Der Alfa ist angeblich der Ferrari der Armen: „Alfa Romeo und die elektrische Giulietta“
Wie das eben so ist: Stückentwicklungen müssen erst entwickelt werden. Vermarktet aber werden sie schon davor. Mitte März 2023 gab die Tangente bekannt, dass im Landestheater von St. Pölten „Der Fall der Götter“ (so der Arbeitstitel) des niederländischen Schauspielerkollektivs Wunderbaum zur Uraufführung gelangen werde: „In der Produktion geht es um den Wandel des Statussymbols ,Auto‘ mit Bezügen zur Marke Alfa Romeo.“
Im Programmbuch des Festivals, im Dezember 2023 vorgestellt, erfuhr man: „Ein Dinner: Um den Tisch sitzen Familienmitglieder aus der Dynastie eines bekannten Autoherstellers. Bald geht es ans Eingemachte. Unter anderem wird heftig über schnelle Sportwägen (sic!) in Zeiten des Klimawandels diskutiert.“ Erzählt werde „die Geschichte „am Beispiel des Familienunternehmens Alfa Romeo“. (Ein Familienunternehmen?) Der Hersteller stehe stellvertretend für viele Unternehmen, die sich nicht mit „ihrer Rolle im Faschismus auseinandergesetzt haben. Nach der Ächtung des fossilen Verbrennungsmotors muss er aus verschiedenen Gründen sein Image neu ausrichten. 2023 brachte Alfa Romeo immerhin sein erstes E-Auto auf den Markt.“ Der Titel daher: „Alfa Romeo und die elektrische Giulietta“.
Die Giulietta wird zwar nicht mehr produziert, es gibt auch keine elektrische Variante. Aber Romeo und Julia – das ist Theater pur! Doch weit gefehlt, wie sich am Samstagabend herausstellte. Statt einem „Dinner“ mit Debatte gibt es eine 100-minütige „Road Show“: Sechs Alfistas sind aus Holland, Berlin und Rom nach St. Pölten geglüht, um das unwissende Publikum – im nicht voll besetzten Saal sitzen bloß zwei bekennende Alfa-Fahrer – kabarettistisch etwas Nachhilfe-Frontalunterricht zu geben: über die Modelle, den Sound der Motoren und das verräterische Glucksen aus dem Auspuff.
Alfa-Fans, Alfa-Schals
Das völlig uninspirierte Bühnenbild aus Ziegelsteinmauern (von Maarten van Otterdijk) hätte es nicht gebraucht: Die Alfa-Fans mit den Alfa-Schals lehnen ohnedies meist an den drei Stehtischen und hören sich gegenseitig beim überschwänglichen Ereifern zu. Auf diverse Fahrzeugteile, die im Programmheft mehrfach abgebildet sind (etwa ein Auspuffrohr und ein Sportlenkrad), dürfte man im Endeffekt verzichtet haben.

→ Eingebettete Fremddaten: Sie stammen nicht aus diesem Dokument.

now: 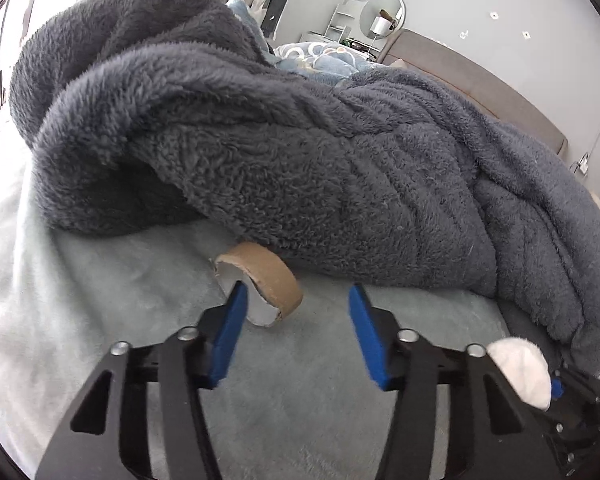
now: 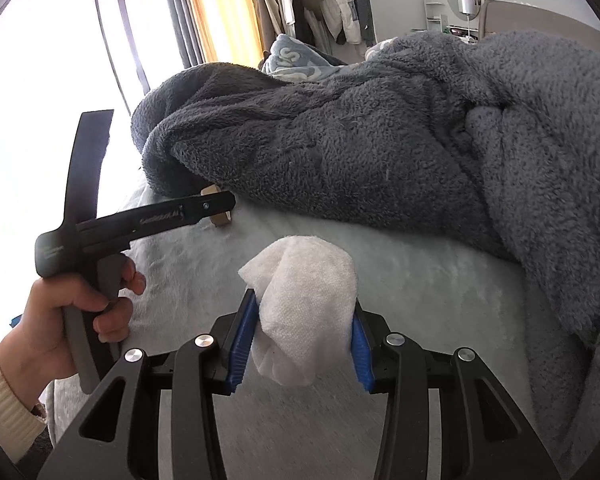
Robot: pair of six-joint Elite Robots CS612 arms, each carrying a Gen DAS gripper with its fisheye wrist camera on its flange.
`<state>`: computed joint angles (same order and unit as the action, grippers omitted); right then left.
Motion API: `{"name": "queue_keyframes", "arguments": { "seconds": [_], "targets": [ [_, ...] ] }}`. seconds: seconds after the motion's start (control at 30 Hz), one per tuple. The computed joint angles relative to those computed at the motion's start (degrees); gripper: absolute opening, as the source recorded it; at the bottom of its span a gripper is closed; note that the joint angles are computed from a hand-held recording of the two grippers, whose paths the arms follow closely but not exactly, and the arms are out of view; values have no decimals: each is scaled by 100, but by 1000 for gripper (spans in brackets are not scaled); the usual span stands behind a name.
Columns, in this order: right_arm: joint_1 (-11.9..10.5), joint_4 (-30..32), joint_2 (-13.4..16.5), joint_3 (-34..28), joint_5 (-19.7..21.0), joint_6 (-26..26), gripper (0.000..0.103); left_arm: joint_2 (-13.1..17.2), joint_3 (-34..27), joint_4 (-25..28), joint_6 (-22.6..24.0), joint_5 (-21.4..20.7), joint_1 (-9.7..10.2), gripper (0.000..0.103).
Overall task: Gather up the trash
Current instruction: 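Grasp the white sock ball with the right tool while the left tool grasps the brown tape roll, then carry the tape roll and sock ball in both tools over the black bin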
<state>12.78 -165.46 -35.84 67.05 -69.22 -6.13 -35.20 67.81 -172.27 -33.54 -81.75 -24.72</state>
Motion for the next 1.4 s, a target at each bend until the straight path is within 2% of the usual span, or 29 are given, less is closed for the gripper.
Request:
{"name": "queue_keyframes", "arguments": {
  "seconds": [0.07,0.17,0.27,0.3,0.47,0.6,0.67,0.9,1.0,1.27,1.4],
  "targets": [
    [-11,-5,0,8,20,2,43,51,-65,-1,-85,-110,25,43],
    [-26,-12,-15,37,54,-1,43,94,-129,44,-88,-236,43,28],
    [-38,-29,-41,82,71,27,43,88,-126,54,4,-222,27,13],
    [-42,-34,-46,96,80,53,43,86,-125,50,21,-204,21,11],
    [-49,-69,-67,125,165,182,43,39,-26,-105,-4,-80,-12,8],
    [-87,-208,-140,226,428,500,43,-58,158,-281,14,-5,-55,7],
    [-110,-304,-194,304,563,732,43,-142,314,-404,57,51,-93,7],
    [-134,-543,-341,499,583,1176,43,-492,880,-559,317,255,-225,7],
    [-160,-652,-382,597,733,1434,43,-684,1185,-587,431,382,-300,7],
    [-39,-518,-576,871,583,1325,43,-1223,2055,-531,657,856,-513,7],
    [39,-627,-697,1034,550,1346,43,-1478,2490,-674,498,968,-554,7]
  ]
}}
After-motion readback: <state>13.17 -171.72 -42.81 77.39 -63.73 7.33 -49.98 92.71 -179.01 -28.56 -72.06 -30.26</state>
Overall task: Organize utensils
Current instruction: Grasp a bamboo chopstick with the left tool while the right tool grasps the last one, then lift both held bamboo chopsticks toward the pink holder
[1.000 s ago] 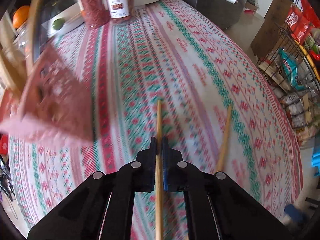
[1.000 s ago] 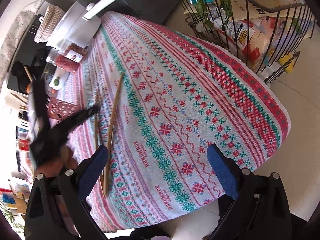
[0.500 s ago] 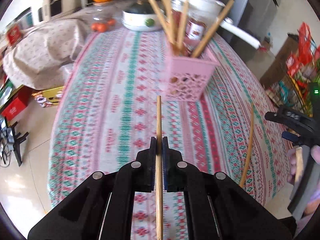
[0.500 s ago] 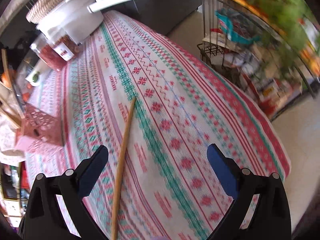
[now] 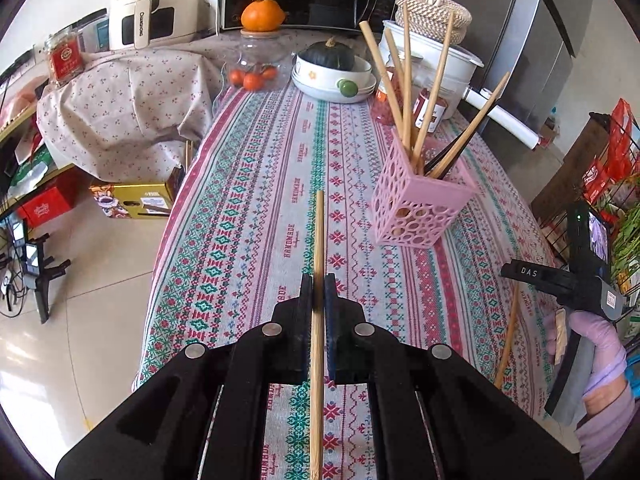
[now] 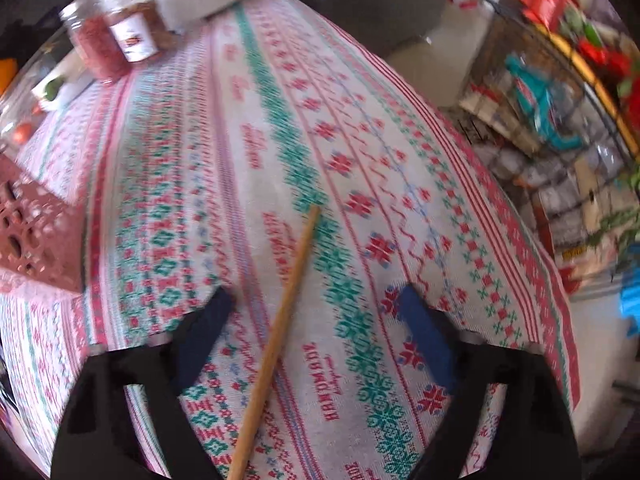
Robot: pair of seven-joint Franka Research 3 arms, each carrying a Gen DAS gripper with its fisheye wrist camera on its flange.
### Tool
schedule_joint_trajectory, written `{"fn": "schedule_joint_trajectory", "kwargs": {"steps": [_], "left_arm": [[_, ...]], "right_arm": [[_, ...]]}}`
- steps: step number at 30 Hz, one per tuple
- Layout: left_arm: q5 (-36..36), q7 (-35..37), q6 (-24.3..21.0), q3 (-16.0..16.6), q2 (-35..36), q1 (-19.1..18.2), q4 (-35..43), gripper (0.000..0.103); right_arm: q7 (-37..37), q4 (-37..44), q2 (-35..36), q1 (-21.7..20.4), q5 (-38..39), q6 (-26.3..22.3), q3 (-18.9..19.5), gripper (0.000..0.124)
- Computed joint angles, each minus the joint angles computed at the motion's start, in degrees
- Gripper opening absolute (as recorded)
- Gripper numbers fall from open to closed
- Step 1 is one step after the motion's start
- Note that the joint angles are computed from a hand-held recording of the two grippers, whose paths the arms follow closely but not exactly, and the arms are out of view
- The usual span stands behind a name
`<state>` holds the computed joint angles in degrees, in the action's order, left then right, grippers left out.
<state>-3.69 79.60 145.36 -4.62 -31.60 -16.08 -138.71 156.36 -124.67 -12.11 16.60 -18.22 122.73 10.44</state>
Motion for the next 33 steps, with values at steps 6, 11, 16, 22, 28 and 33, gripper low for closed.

Jede und jeder hat zumindest ein Solo: Walter Bart (als Ed) erinnert sich an die autovernarrte Kindheit, Marleen Scholten (als Jackie) brilliert mit Fachwissen, Simone Cammarata (als Giulio) schmachtet, Giovanni Franzoni (als dessen Vater Tazio) beklagt den Niedergang einer Marke. Die Sophie-Christine der Lara Laufenberg lästert über Max Verstappen und Red Bull – und deren Mann Manfred (Tobias Artner) ist mit einem SUV hergeschwebt, der sich „Junior“ nennt und keinen Laut von sich gibt. Weil eben: elektrisch. Kein Heulen der Motoren: Das finden die anderen schon etwas bitter.
Das Beste an der Show sind die hörspielartige Ouvertüre und die bombastischen Alfa-Arien von Annelinde Bruijs, die Jamie Petutschnig intonieren darf – etwa über die Giulietta Berlina: „Schnell, modern, sicher, ikonisch!“ Mehr Product Placement – noch dazu gratis – geht definitiv nicht.